Niestety, częste schorzenia jamy ustnej, takie jak próchnica, nadal należą do tzw. grupy chorób wstydliwych. Rzadko otwarcie mówi się o ich leczeniu z powodu paraliżującego wstydu przed odrzuceniem i ocenieniem przez stomatologa.
„W życiu nie widziałem takich okropnych zębów” – na pewno?
Większość pacjentów zasiadających na fotelu stomatologicznym to osoby z już postępującą chorobą.
- Jednak ja osobiście cieszę się, gdy do mojego gabinetu przychodzi pacjent, który po latach zaniedbań postanowił zadbać o swoje zdrowie – mówi nasz ekspert.
– Zasługuje on na szczere uznanie oraz na otwartą rozmowę dotyczącą jego potrzeb leczniczych i sposobów ich realizacji. Kluczem do sukcesu jest tu empatia oraz profesjonalizm lekarza, a także zrozumienie planu leczenia i dalszej współpracy, takiej jak wizyty kontrolne czy profilaktyka. Dodatkowo, ważna jest szczera wymiana poglądów pacjenta z lekarzem na temat ewentualnych obaw jeszcze przed rozpoczęciem diagnozy medycznej. Dlatego, już przy umawianiu wizyty, warto wspomnieć, że podczas pierwszej konsultacji potrzebujemy więcej czasu – podkreśla dr n. med.
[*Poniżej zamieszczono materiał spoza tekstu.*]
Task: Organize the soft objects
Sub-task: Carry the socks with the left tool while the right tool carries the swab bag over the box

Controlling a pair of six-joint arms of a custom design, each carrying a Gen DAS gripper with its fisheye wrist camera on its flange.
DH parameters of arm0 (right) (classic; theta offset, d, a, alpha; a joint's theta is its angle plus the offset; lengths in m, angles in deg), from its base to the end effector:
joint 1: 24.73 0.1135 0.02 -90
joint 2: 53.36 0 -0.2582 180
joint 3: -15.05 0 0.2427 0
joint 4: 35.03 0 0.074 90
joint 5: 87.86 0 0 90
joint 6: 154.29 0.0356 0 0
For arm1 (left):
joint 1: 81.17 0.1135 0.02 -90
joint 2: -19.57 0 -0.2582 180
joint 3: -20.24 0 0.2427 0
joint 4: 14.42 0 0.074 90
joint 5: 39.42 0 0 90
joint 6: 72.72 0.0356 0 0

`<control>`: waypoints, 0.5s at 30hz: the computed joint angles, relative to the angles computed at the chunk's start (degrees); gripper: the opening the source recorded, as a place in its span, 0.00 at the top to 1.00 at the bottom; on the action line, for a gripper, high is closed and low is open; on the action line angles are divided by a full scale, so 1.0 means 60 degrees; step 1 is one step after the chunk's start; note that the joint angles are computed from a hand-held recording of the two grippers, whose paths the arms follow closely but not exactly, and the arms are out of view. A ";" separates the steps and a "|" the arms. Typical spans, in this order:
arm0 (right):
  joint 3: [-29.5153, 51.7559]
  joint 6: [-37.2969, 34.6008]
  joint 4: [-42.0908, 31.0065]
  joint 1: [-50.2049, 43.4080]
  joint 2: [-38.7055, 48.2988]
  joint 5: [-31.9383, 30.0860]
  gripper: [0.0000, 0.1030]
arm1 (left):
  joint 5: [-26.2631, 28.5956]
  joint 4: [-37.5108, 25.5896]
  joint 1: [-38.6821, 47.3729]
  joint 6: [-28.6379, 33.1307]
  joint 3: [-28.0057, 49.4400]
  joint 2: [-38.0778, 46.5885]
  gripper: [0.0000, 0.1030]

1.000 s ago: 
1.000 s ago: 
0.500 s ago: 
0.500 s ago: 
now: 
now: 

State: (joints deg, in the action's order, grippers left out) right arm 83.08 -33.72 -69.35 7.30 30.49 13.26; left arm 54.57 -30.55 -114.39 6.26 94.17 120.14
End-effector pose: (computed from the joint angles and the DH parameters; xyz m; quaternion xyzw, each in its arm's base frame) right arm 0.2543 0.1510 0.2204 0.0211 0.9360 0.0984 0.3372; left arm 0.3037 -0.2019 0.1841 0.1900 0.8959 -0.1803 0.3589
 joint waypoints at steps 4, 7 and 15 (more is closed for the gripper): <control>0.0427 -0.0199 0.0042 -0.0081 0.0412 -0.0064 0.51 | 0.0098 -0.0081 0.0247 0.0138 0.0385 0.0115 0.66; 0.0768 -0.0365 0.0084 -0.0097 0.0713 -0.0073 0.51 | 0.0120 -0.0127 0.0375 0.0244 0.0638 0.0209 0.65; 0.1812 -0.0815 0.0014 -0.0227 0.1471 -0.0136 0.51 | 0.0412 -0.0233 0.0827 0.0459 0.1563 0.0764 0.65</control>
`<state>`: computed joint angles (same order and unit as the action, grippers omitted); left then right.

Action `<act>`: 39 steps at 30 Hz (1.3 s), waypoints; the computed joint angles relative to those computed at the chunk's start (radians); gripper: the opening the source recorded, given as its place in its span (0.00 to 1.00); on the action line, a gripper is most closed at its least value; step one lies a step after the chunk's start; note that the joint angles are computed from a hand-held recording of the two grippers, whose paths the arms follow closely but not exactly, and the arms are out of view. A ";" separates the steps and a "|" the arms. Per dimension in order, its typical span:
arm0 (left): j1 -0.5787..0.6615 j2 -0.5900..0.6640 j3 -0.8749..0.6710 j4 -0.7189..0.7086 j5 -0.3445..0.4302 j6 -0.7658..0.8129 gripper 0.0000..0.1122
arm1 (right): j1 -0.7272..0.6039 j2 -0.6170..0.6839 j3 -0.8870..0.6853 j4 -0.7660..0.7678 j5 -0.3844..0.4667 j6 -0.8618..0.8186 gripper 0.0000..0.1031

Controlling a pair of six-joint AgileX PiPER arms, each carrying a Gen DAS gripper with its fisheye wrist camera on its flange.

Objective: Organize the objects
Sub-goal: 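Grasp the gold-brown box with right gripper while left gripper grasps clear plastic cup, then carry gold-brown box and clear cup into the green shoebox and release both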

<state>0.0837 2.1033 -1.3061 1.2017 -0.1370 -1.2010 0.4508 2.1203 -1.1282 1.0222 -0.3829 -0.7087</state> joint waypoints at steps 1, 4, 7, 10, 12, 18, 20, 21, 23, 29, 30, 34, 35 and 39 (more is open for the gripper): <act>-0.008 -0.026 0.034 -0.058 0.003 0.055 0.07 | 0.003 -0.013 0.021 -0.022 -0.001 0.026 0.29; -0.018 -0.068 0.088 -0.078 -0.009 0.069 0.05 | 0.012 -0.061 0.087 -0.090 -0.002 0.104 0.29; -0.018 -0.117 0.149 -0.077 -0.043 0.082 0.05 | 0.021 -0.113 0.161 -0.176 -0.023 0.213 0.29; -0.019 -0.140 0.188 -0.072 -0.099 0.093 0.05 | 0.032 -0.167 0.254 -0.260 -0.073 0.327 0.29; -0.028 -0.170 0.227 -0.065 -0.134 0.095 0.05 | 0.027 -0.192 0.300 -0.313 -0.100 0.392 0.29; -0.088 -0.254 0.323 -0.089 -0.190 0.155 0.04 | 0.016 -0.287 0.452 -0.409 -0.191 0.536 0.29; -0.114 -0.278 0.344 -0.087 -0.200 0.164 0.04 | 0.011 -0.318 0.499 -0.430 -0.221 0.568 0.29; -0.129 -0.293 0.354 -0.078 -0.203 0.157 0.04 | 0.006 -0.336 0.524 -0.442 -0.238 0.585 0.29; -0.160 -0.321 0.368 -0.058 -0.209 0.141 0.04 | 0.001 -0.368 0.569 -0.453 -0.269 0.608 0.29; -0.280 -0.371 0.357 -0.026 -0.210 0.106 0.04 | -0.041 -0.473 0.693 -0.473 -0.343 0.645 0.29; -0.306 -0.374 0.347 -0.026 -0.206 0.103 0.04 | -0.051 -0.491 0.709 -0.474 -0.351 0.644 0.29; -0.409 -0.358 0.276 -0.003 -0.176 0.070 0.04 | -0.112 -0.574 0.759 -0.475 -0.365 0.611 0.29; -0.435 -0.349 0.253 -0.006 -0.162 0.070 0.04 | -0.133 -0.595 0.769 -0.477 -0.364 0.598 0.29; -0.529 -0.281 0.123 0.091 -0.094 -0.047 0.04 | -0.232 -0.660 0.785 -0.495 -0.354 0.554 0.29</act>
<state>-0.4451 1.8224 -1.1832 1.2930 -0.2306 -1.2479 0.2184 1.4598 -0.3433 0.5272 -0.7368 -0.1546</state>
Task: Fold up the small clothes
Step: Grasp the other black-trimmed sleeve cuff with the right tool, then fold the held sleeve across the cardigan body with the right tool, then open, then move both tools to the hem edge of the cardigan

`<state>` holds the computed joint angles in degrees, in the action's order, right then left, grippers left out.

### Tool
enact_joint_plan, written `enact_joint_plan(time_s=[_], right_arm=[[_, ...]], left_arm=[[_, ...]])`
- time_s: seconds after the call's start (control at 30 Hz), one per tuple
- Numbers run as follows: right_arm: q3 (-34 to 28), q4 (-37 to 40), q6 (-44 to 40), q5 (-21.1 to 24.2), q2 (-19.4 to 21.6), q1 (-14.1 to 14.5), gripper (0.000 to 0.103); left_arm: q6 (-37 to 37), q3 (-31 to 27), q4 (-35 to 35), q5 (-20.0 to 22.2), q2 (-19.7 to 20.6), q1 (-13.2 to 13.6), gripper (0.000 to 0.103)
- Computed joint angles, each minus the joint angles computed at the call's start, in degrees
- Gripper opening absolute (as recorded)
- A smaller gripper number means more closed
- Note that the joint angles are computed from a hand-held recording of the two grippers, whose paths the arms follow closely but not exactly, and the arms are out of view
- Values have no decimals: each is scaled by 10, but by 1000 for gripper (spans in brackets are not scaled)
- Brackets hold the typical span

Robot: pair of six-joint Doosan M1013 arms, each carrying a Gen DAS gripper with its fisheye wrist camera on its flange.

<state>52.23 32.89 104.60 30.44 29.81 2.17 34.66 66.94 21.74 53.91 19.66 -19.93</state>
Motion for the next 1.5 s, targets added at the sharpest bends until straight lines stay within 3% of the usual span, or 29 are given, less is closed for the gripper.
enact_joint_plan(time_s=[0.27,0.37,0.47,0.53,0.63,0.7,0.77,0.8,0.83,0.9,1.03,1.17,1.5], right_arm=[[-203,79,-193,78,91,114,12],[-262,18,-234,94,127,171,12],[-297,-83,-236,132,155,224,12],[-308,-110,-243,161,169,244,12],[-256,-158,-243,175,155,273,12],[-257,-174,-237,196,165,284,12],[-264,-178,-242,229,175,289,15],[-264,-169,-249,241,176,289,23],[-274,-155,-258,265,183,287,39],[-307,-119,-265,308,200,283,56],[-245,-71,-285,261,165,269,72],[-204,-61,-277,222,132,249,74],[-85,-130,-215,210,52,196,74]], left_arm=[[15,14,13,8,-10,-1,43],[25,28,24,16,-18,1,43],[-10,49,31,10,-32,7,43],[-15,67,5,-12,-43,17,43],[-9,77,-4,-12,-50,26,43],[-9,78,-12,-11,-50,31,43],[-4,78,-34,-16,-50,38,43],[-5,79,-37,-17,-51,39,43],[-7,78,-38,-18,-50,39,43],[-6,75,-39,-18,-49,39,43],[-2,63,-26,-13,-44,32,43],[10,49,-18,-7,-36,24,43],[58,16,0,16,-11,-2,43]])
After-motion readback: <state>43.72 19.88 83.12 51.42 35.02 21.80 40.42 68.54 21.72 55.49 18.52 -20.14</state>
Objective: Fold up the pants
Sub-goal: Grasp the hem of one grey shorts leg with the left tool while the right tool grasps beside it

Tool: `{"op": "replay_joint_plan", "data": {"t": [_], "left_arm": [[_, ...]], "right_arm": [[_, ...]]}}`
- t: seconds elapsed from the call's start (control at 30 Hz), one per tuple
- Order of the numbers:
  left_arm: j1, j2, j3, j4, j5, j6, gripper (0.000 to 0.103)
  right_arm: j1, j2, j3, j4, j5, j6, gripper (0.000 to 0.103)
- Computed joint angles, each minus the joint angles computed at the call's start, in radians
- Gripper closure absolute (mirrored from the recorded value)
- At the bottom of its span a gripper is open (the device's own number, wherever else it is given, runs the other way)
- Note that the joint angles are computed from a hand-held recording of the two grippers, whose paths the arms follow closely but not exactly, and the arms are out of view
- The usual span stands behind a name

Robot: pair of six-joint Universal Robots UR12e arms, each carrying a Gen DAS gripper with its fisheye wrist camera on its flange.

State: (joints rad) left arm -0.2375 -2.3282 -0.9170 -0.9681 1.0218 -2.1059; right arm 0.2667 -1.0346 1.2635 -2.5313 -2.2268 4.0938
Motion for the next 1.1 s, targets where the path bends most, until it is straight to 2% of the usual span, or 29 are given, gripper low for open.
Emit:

Agnieszka Laskus.
Jeśli na myśl o wizycie u dentysty odczuwasz wstyd, warto spojrzeć na to z innej perspektywy. Już po pierwszym kontakcie ze stomatologiem poczujesz ogromną ulgę. Problem, który uprzykrza ci życie, szybko stanie się tylko nieprzyjemnym wspomnieniem. Najtrudniej jest zrobić pierwszy krok. Jednak, gdy się odważysz, na twojej twarzy pojawi się szeroki (i zdrowy) uśmiech!